Catholic Culture Trusted Commentary
Catholic Culture Trusted Commentary

True versus False Accountability

By Diogenes ( articles ) | Jan 07, 2004

A man I know worked for a firm that made fuel controls for jet engines. His job was to ensure the quality of the component parts that were made by outside contractors. This entailed weekly visits to the shops in which the parts were machined and personal, hands-on verification that the parts were made to spec -- OK as to grade of stock, linear dimensions, concentricity, smoothness, surface finish, etc. The system was designed to ensure good parts, and if bad parts got through to become part of the fuel control assembly, the blame could be, and was properly, traced back to him.

Then a new management team took over. They no longer had the man visit the machine shops or inspect the parts. In the new thinking, they required him to ask the subcontractors whether they had quality control processes in place in their own shops. In other words, he'd send a questionnaire to the supplier asking "Do you have such and such procedures for checking spec compliance?" They'd answer Yes, and he'd sign off on the form and pass it up the ladder. The point is that management had a fall guy -- someone who had put a signature on a document -- and hence someone besides themselves to blame when things went wrong. The system (called, significantly, a Quality Control Audit) was designed not to ensure good parts but to cover managers' tails.

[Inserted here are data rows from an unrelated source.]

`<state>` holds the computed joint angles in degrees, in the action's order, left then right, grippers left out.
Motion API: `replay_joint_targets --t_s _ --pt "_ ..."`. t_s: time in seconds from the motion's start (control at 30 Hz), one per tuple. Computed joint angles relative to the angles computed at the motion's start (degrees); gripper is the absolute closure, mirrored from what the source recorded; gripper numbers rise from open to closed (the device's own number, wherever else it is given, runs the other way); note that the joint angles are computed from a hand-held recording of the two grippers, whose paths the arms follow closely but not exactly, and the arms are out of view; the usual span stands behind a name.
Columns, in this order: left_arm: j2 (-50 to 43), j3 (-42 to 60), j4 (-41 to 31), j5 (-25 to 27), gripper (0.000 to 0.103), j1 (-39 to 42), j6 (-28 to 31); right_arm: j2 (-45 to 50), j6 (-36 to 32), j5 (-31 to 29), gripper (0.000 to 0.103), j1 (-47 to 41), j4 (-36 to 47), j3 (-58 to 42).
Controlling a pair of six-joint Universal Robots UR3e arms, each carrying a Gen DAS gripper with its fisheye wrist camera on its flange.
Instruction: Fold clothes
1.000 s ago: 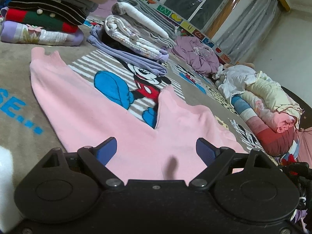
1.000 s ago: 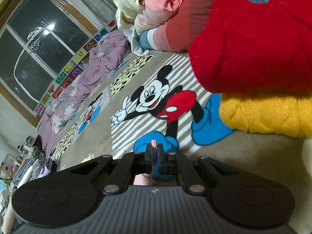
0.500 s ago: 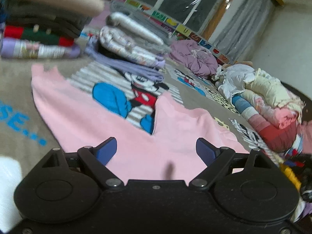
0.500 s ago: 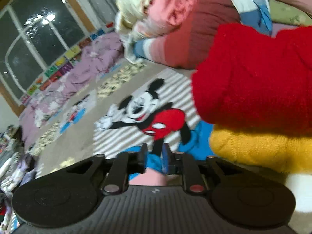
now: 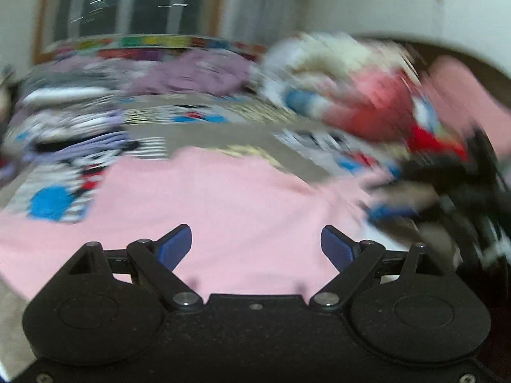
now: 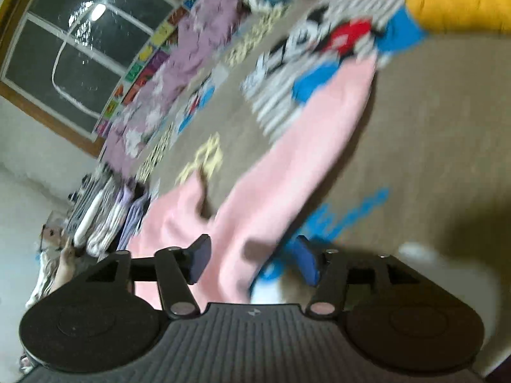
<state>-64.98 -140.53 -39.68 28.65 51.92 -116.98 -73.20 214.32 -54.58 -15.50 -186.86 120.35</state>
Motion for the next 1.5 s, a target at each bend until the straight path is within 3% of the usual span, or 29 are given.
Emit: replay_joint_targets --t_s 0.1,0.23,0.33,0.4,0.47,0.53,0.6,0.63,0.67,0.7,0.73,0.9,0.93,1.03,1.13,1.17,1.2,1.27,1.33,1.37,1.4,1.43,1.5 --pt "1.4 -5.4 13.4 5.6 0.014 -8.4 -0.5 0.9 1.0 -2.7 0.042 3.2 1.4 -2.3" --pt "-6.6 -10.0 36.5 11.2 0.015 -17.2 0.0 2.4 3.8 -3.7 0.043 4.0 -0.5 -2.4" --pt "-16.5 -9.3 49.9 17.6 0.023 -23.9 -1.3 4.0 7.3 -2.5 0.043 3.2 -4.5 -1.1" --pt "-22.1 -7.8 55.9 22.4 0.040 -28.4 -1.7 5.3 9.4 -2.9 0.043 3.5 -6.8 -1.1" --pt "-26.3 -5.3 58.6 26.7 0.048 -32.3 -2.5 6.3 10.0 -3.8 0.043 4.4 -7.4 -1.9" --pt "-29.8 -3.0 60.5 30.2 0.048 -35.4 -3.3 7.1 9.6 -4.3 0.043 5.2 -7.4 -2.8" --pt "-32.7 -1.0 61.8 32.6 0.049 -37.7 -3.6 8.1 7.3 -4.4 0.049 5.7 -6.6 -4.4" --pt "-34.1 0.0 62.3 33.8 0.054 -38.8 -3.7 8.7 6.0 -4.3 0.060 5.8 -6.5 -4.9" --pt "-34.6 0.4 62.3 34.4 0.072 -39.2 -3.6 9.3 5.0 -3.4 0.076 5.4 -6.9 -4.8" --pt "-34.4 0.3 61.8 34.5 0.092 -39.2 -3.3 9.8 4.5 -2.5 0.085 4.9 -7.8 -4.2" --pt "-34.1 0.3 61.3 34.6 0.093 -39.2 -3.1 9.9 4.5 -1.4 0.094 4.2 -9.3 -2.8" --pt "-33.4 -0.2 59.1 34.3 0.093 -38.6 -1.3 11.1 8.3 4.6 0.097 -2.2 -23.4 7.7" --pt "-33.0 -0.2 58.5 34.0 0.093 -38.4 -1.2 11.9 9.0 6.1 0.102 -3.9 -26.2 9.7" --pt "-30.4 0.1 56.0 33.2 0.092 -38.0 -2.4 13.9 9.3 9.8 0.103 -7.4 -32.8 13.6" --pt "-31.1 -0.7 60.0 32.8 0.065 -38.8 -1.8 15.8 12.0 12.3 0.095 -8.8 -38.4 15.1" --pt "-32.3 -1.3 63.0 32.9 0.054 -39.2 -1.8 16.2 13.0 12.5 0.087 -8.7 -39.3 14.9" --pt "-33.5 -1.4 65.3 33.4 0.052 -39.9 -1.8 16.3 13.6 12.6 0.082 -8.4 -39.4 14.4" --pt "-35.9 -0.5 67.7 35.0 0.052 -41.7 -1.7 15.6 14.0 12.8 0.057 -7.2 -36.8 11.9" --pt "-38.5 1.4 68.8 36.9 0.052 -43.8 -1.0 15.0 14.3 13.0 0.038 -6.1 -34.3 9.3" --pt "-39.7 2.5 69.2 38.1 0.055 -44.8 -0.9 14.3 13.7 12.4 0.035 -5.2 -31.8 7.9" --pt "-40.9 3.5 69.4 39.3 0.059 -45.6 -0.9 12.9 11.4 10.5 0.038 -3.8 -27.4 6.3" --pt "-42.0 4.6 69.5 40.5 0.062 -46.5 -1.0 11.7 8.6 7.9 0.050 -2.3 -23.2 4.8" --pt "-43.5 6.5 68.6 42.3 0.088 -47.9 -0.8 11.8 6.1 4.3 0.077 -0.9 -20.2 3.4"
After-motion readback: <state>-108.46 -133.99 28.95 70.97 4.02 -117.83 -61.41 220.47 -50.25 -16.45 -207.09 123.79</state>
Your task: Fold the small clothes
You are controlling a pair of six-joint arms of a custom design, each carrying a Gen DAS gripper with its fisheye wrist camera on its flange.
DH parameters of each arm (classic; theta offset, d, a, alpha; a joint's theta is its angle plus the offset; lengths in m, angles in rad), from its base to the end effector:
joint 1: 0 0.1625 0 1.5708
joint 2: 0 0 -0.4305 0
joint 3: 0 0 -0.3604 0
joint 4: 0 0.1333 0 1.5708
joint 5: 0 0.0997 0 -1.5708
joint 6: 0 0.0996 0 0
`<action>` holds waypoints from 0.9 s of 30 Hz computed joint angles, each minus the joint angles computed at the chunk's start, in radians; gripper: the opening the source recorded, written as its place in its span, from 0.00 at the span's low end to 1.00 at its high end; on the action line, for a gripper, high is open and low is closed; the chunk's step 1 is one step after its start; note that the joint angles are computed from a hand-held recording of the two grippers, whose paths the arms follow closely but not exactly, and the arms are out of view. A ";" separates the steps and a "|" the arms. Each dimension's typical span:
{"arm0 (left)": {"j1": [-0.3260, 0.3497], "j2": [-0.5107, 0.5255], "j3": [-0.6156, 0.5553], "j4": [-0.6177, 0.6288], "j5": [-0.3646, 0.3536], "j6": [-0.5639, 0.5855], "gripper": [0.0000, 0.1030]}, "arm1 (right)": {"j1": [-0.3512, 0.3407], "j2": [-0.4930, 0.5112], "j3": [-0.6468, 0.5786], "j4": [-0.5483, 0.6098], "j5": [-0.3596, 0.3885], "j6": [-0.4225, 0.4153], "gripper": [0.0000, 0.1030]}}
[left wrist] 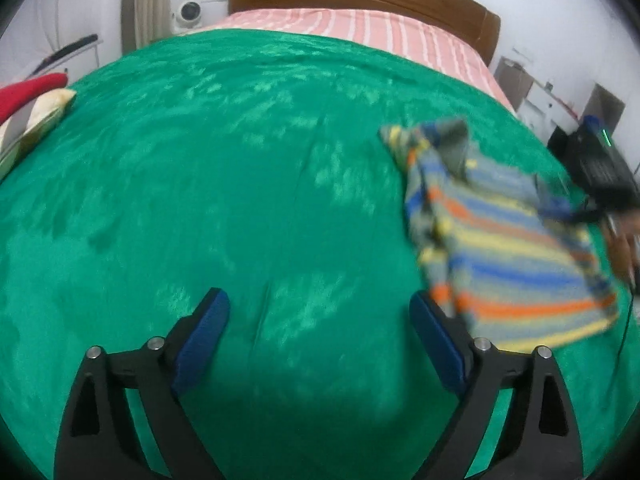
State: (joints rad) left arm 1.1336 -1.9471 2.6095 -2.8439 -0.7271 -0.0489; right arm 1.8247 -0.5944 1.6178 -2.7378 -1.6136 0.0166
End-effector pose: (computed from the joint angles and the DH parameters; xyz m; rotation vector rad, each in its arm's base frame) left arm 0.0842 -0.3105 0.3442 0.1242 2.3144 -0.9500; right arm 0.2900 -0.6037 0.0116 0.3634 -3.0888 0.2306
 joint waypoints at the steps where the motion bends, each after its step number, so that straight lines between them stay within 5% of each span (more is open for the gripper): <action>1: -0.001 0.013 0.023 -0.056 0.015 0.029 0.90 | 0.004 0.040 -0.045 -0.065 -0.021 -0.002 0.46; 4: 0.011 0.016 0.032 -0.115 -0.001 0.056 0.92 | 0.036 0.093 -0.065 -0.375 -0.099 0.027 0.46; 6: 0.033 0.025 0.034 -0.150 -0.032 0.077 0.94 | 0.046 0.090 -0.046 -0.450 -0.053 0.014 0.46; 8: 0.054 0.036 0.032 -0.178 -0.064 0.100 0.97 | 0.070 0.074 -0.045 -0.357 -0.031 -0.031 0.46; 12: 0.055 0.064 0.036 -0.206 -0.059 0.114 0.99 | 0.116 0.084 -0.124 0.061 -0.015 -0.076 0.46; 15: 0.053 0.066 0.040 -0.215 -0.057 0.118 0.99 | 0.152 0.201 -0.271 0.279 -0.049 -0.090 0.46; 17: 0.056 0.069 0.041 -0.226 -0.061 0.122 0.99 | 0.166 0.291 -0.366 0.240 -0.058 -0.105 0.46; 21: 0.047 0.079 0.045 -0.228 -0.041 0.118 0.99 | 0.180 0.374 -0.414 -0.072 -0.072 -0.025 0.46; 24: 0.047 0.088 0.044 -0.233 -0.036 0.122 0.99 | 0.178 0.325 -0.339 -0.146 -0.021 -0.026 0.47; 27: 0.043 0.091 0.045 -0.231 -0.025 0.120 0.99 | 0.191 0.215 -0.191 -0.148 -0.068 -0.138 0.48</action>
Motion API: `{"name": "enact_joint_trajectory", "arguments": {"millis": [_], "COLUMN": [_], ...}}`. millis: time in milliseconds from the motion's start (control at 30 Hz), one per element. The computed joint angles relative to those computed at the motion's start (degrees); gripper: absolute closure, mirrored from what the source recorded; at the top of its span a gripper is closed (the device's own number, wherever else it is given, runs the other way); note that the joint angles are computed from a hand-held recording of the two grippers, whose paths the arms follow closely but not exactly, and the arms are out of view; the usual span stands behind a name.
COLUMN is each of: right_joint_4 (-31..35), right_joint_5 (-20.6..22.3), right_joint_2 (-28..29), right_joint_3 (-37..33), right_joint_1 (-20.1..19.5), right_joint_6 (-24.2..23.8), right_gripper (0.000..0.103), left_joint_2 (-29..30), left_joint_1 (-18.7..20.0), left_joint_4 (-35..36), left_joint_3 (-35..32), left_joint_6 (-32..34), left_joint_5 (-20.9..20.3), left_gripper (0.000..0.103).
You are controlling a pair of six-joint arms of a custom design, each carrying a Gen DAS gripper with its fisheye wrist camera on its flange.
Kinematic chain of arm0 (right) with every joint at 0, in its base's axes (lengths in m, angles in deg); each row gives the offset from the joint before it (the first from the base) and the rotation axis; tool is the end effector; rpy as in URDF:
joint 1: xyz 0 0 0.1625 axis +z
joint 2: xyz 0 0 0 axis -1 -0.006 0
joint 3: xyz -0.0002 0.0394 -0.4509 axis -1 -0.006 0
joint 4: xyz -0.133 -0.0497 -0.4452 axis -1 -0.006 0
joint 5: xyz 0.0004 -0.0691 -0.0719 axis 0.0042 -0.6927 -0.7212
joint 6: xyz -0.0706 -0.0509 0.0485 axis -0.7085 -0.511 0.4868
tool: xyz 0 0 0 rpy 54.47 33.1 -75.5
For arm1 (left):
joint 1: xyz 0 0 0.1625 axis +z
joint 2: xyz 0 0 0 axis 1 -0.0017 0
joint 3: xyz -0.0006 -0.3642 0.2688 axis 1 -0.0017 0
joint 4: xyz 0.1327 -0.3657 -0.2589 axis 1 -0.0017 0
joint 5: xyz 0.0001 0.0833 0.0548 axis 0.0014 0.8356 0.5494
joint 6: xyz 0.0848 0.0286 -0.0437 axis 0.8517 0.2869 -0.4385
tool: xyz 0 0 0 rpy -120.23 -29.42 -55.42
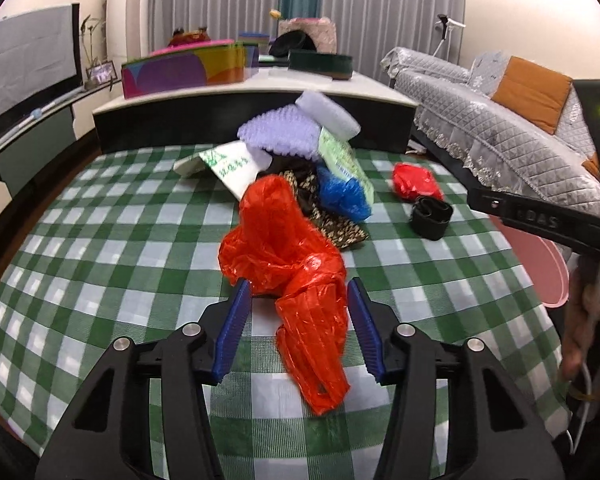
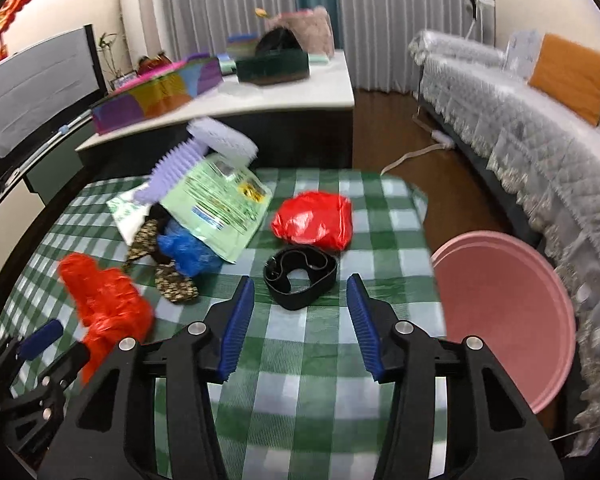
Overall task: Collect trash
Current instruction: 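Grasp the orange-red plastic bag with the left tool while the right tool grasps the black elastic band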
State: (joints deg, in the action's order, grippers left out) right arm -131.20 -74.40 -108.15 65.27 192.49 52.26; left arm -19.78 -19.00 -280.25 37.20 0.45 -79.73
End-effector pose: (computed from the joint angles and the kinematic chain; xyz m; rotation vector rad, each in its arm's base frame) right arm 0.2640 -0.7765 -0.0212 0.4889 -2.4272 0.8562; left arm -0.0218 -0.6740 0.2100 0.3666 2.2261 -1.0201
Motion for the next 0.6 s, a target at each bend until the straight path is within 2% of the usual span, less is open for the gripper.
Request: {"name": "enact_joint_trajectory", "arguments": {"millis": [100, 300, 467, 533, 600], "right_joint_4": [3.0, 8.9, 10.4, 11.1, 11.4], "right_joint_5": [0.0, 0.5, -1.5, -2.1, -2.3], "right_joint_2": [1.8, 4.3, 6.3, 6.4, 6.3], "right_joint_3": [-2.8, -7.4, -10.5, -10.8, -10.8], "right_joint_1": [-0.7, -1.4, -1.1, -1.1, -1.0], "right_joint_6": [0.7, 2.9, 1.9, 1.9, 1.6], "right_gripper": [0.051, 0.039, 0.039, 0.05, 0.07], "left_joint_2": [0.7, 1.2, 1.5, 1.4, 1.4], "left_joint_1": [0.6, 1.6, 1.5, 1.4, 1.3], "left_joint_4": [1.4, 4.8, 3.6, 3.6, 3.4], "left_joint_3": [-1.0, -2.7, -3.3, -3.3, -3.3], "left_joint_6": [-0.2, -1.9, -1.0, -0.8, -0.6], "left_joint_5": [0.0, -0.7, -0.2, -0.3, -0.3], "left_gripper": [0.054, 0.074, 0.077, 0.077, 0.077]}}
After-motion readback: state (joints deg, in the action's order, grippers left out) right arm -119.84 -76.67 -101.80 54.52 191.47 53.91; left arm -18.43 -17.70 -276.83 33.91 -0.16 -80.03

The Church's sex abuse crisis was a calamity in which, so to speak, all their aircraft fell out of the sky within five months. The public outcry for accountability was too great to be ignored. So how did the bishops respond? Let Bishop Gregory tell it:

We established an Office of Child and Youth Protection, the purposes of which are "to assist in the consistent application" of the Charter's principles and "to provide a vehicle of accountability and assistance to dioceses/eparchies." According to the Charter, the Office is expected to produce "an annual public report on the progress made in implementing the standards in this Charter."

The first of these reports is contained in this volume. It is based on a compliance audit of virtually all dioceses and eparchies of the United States by an independent auditor, the Gavin Group, Inc., of Boston, Massachusetts.

Everyone realizes that a group the size of the National Review Board, no matter how competent and good-willed, cannot really assess the situation in 193 dioceses within 18 months. Many (not all) also realize that true accountability would entail a root-and-branch purge of corrupt and grossly incompetent administrators, including bishops. Threatened by or incapable of true accountability, the bishops opted for false accountability, for the counterfeit, for an "audit." Gregory's "consistent application" criterion does not guarantee good priests and better bishops. It means his tail is covered.

Too harsh? As one commenter notes, John McCormack of Manchester -- perhaps the most catastrophically incompetent and injurious of all the bishops -- comes out of the audit not with nary a censure and indeed with two commendations to his credit. A brief tour through the charred and twisted aluminum and smoking kerosene of the crisis shows that, on paper, the planes are flying higher than ever.